The House passed a farm bill on Thursday, April 30, clearing the measure 220-200 after the legislation had mostly been kept alive on extension since 2023. The vote advanced a broad package that funds crop insurance subsidies, SNAP and conservation programs, but it left one of the most politically charged farm-state fights for later: year-round E15 ethanol blends.
Republican leaders said they will hold a separate vote on year-round E15 use when Congress returns from recess in mid-May, a delay that drew sharp criticism from Minnesota Rep. Angie Craig. "We could expand our domestic markets in this country today," she said, before adding, "But we’re going to take [the proposal] away and, ‘Oh, we’ll come back in two more weeks.’"

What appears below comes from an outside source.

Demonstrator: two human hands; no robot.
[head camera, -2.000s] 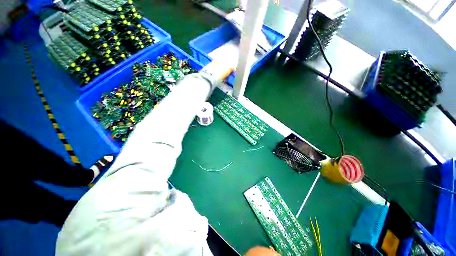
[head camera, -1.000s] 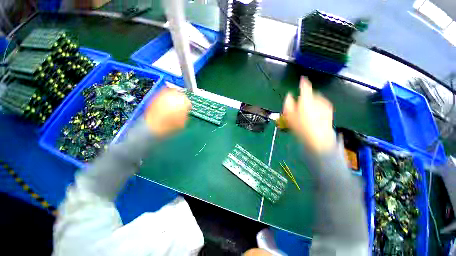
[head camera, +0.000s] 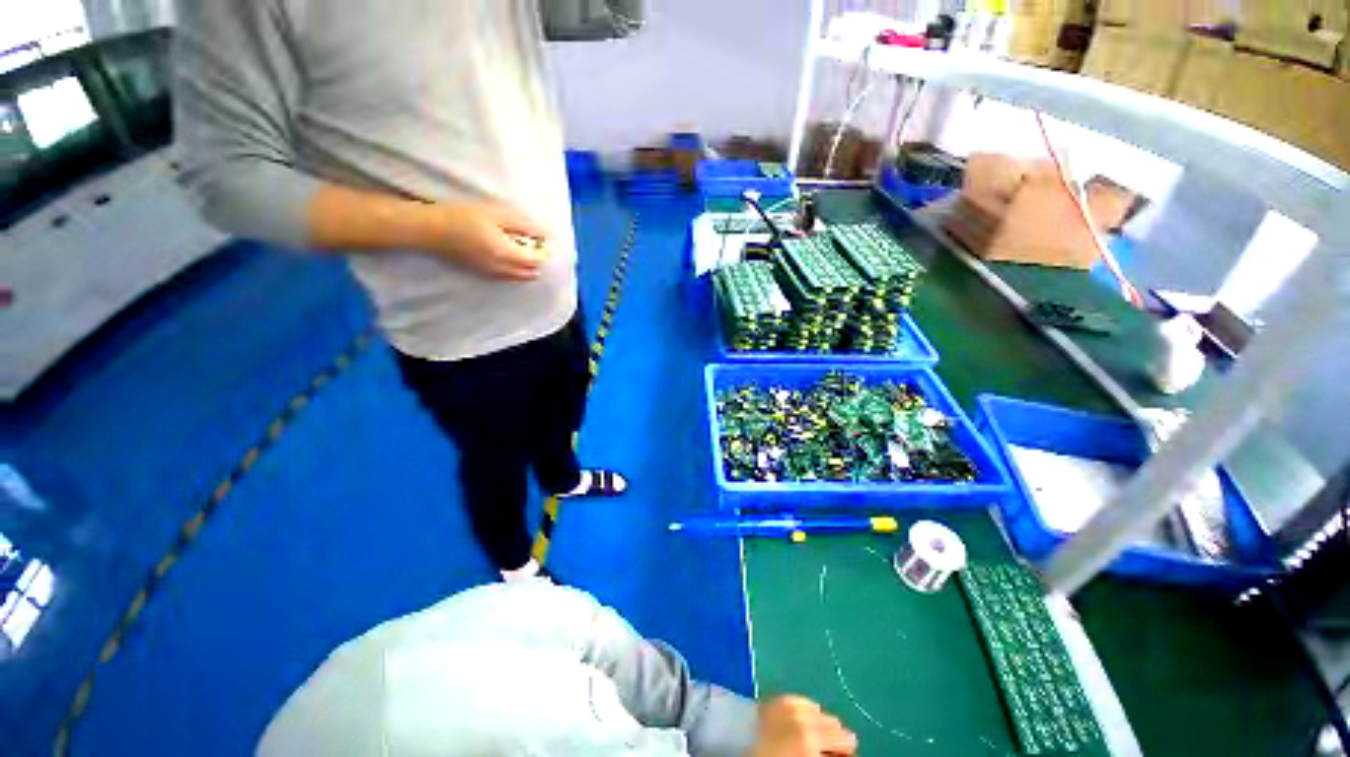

The bill provides $1.4 billion in funding for the programs it covers, and it also strips text that would have made it harder for state regulators to label pesticides individually. It includes language that pre-empts a California law mandating larger crates for pigs in barns, a provision likely to face roadblocks in the Senate. The measure is also moving through Washington as the Trump administration has approved a waiver allowing higher ethanol blends for 2026.
The farm bill is normally approved every five years, but this one has been stretched through repeated extensions since 2023, turning a once-routine piece of farm policy into a bigger test of priorities. The E15 dispute sits at the center of that test because current law prohibits the higher blend in summer months, even as farm groups have pushed to make it available year-round. Minnesota already has a waiver allowing higher ethanol blends, while oil refineries, especially smaller and mid-sized facilities, have opposed broader use.
That split was visible in Minnesota’s eight-member House delegation, which broke along party lines on the bill. Craig said a January Farm Bureau report showed producers lost more than $50 billion over the last three crop years because of low commodity prices and high input costs, and GOP Rep. Brad Finstad described the current farm economy as facing "compounding challenges." House Agriculture Committee Chairman Glenn "GT" Thompson, meanwhile, said Craig was "pillorying the bill because it made good politics in her U.S. Senate campaign."
The immediate question is no longer whether the House will act. It has. The harder question is whether the separate E15 vote in mid-May can survive the same crosscurrents that shaped this bill: farm-state urgency, refinery opposition, state-by-state regulation and a Senate fight that could still undo parts of what the House just approved.